*EXCERPTED DATA*
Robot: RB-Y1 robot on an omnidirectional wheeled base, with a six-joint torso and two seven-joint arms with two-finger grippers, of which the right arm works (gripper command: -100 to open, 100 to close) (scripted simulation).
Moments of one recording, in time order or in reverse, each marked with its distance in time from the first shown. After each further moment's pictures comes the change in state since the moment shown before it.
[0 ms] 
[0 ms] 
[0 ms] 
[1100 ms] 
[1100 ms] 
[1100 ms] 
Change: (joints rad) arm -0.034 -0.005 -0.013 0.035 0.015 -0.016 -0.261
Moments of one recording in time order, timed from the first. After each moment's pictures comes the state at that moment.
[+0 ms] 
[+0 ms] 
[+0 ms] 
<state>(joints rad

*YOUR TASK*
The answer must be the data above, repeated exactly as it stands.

*RESULT FOR THIS TASK*
Robot: RB-Y1 robot on an omnidirectional wheeled base, with a six-joint torso and two seven-joint arms with two-finger grippers, of which the right arm works (gripper command: -100 to open, 100 to close) (scripted simulation).
Moments of one recording, in time order or in reverse, each marked with its distance in time from the first shown. After each further moment's pictures comes the change in state since the moment shown before it.
[0 ms] 
[0 ms] 
[0 ms] 
[1100 ms] 
[1100 ms] 
[1100 ms] 
Change: (joints rad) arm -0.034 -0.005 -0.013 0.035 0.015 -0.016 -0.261
Moments of one recording in time order, timed from the first. After each moment's pictures comes the state at that moment.
[+0 ms] 
[+0 ms] 
[+0 ms] 
<state>(joints rad

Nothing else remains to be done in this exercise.